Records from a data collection
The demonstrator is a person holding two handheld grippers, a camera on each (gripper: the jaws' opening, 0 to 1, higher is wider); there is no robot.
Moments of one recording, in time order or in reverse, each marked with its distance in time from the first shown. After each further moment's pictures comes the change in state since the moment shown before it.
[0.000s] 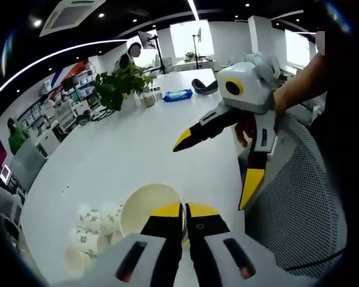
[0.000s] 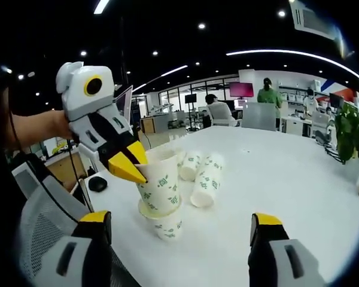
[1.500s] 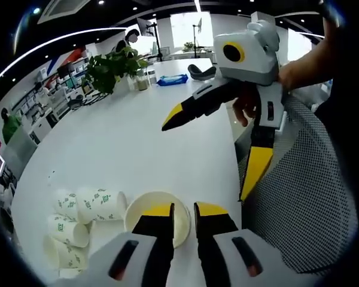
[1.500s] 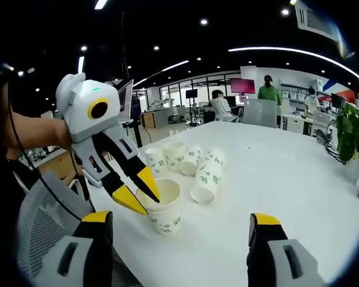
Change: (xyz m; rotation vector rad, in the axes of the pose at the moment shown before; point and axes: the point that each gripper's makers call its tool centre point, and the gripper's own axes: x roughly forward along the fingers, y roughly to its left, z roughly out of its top) left arm 0.023 -0.016 -0.031 -0.048 0.056 -0.035; right arm 0.001 -0.001 -0.009 -0.014 0.035 0.000
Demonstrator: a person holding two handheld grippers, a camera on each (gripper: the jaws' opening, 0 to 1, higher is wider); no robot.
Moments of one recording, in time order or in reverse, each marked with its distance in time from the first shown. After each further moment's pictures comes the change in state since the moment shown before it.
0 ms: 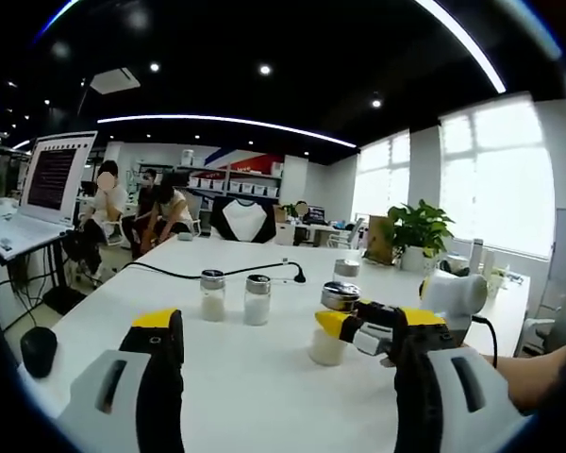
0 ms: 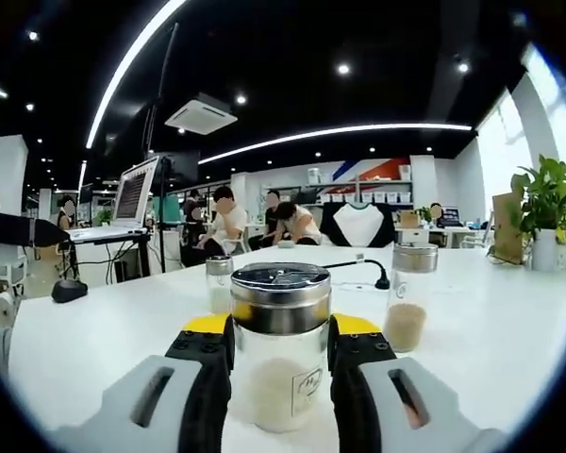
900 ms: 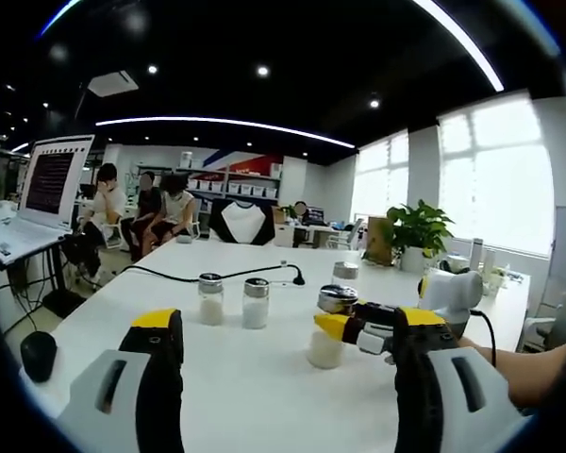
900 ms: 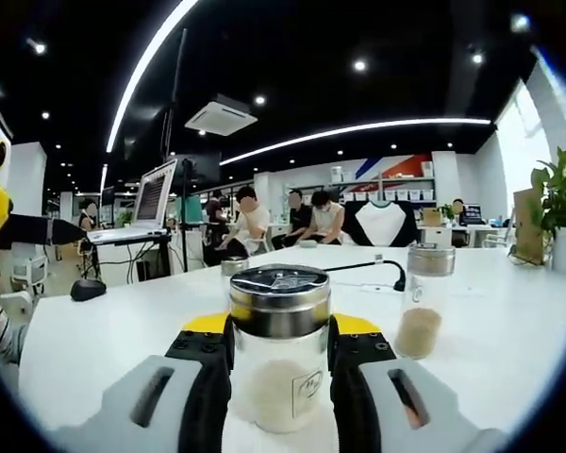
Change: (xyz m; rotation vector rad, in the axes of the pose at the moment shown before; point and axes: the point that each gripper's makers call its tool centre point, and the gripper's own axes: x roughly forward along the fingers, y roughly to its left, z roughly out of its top) left arm 0.005 -0.006 0.004 0.009 -0.006 -0.006; right arm 0.003 0.003 0.003 0.009 0.005 0.115
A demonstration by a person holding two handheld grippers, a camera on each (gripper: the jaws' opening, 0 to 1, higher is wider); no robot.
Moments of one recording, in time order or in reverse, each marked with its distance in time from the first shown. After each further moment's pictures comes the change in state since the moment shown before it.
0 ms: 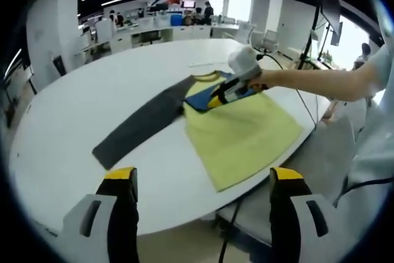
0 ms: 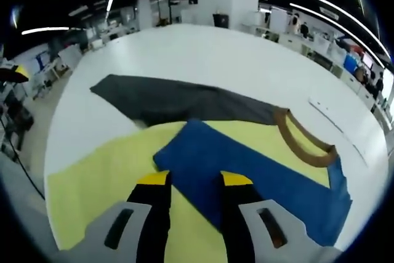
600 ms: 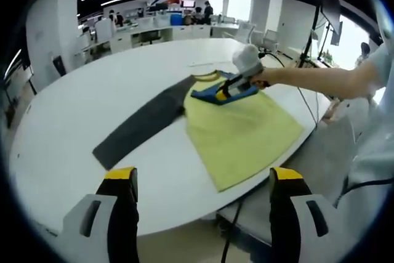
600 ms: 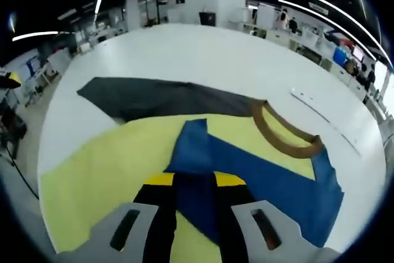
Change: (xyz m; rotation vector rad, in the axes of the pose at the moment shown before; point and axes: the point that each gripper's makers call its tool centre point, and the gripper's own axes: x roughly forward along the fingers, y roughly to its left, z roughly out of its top) left arm -0.001 -0.003 0.002 -0.003 0.010 0.002; right arm -0.006 -0.023 -0.010 0.012 0.011 -0.053
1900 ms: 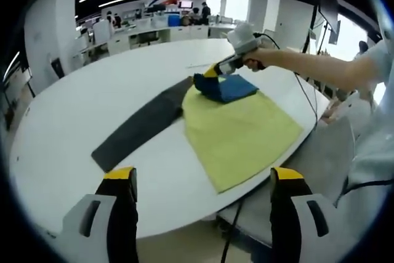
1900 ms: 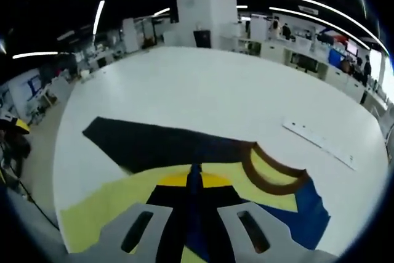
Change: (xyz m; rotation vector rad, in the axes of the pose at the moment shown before) left arm 0.001 -0.001 0.003 0.010 -0.006 -0.010; right arm -0.026 -0.023 0.072 0.116 -0.125 0.005
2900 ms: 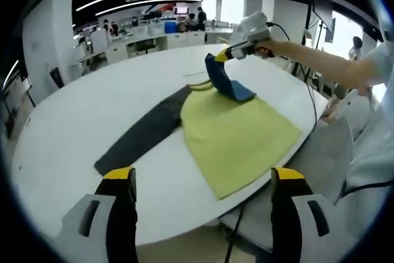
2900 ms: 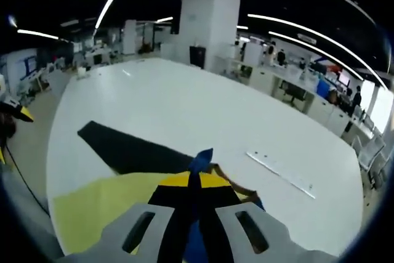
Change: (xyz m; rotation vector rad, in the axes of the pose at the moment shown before) left arm -0.004 -0.004 0.016 0.044 -0.037 0.000; right arm -0.066 -0.035 0.038 -0.138 -0.073 -0.115
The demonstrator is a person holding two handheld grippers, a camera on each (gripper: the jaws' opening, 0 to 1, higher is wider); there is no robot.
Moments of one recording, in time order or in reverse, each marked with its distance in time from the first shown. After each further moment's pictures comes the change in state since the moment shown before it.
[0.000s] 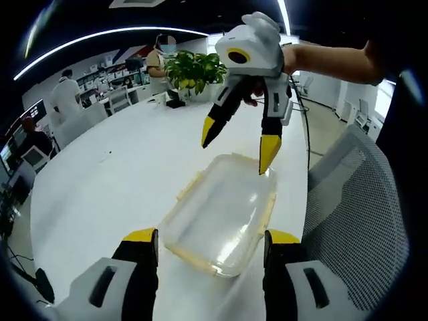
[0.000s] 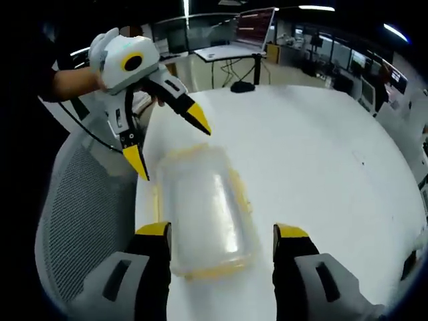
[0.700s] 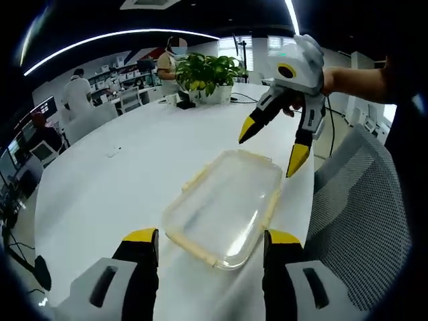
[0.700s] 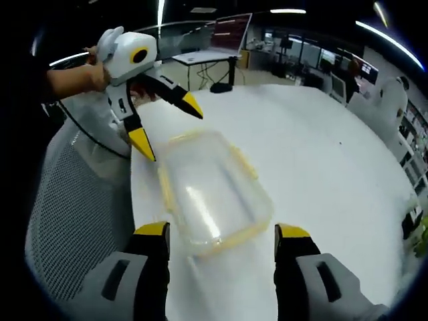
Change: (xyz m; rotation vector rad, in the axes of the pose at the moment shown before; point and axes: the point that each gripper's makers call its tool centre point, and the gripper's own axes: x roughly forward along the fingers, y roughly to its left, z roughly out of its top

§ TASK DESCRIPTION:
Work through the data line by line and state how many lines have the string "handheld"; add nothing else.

§ WRITTEN RESPONSE:
4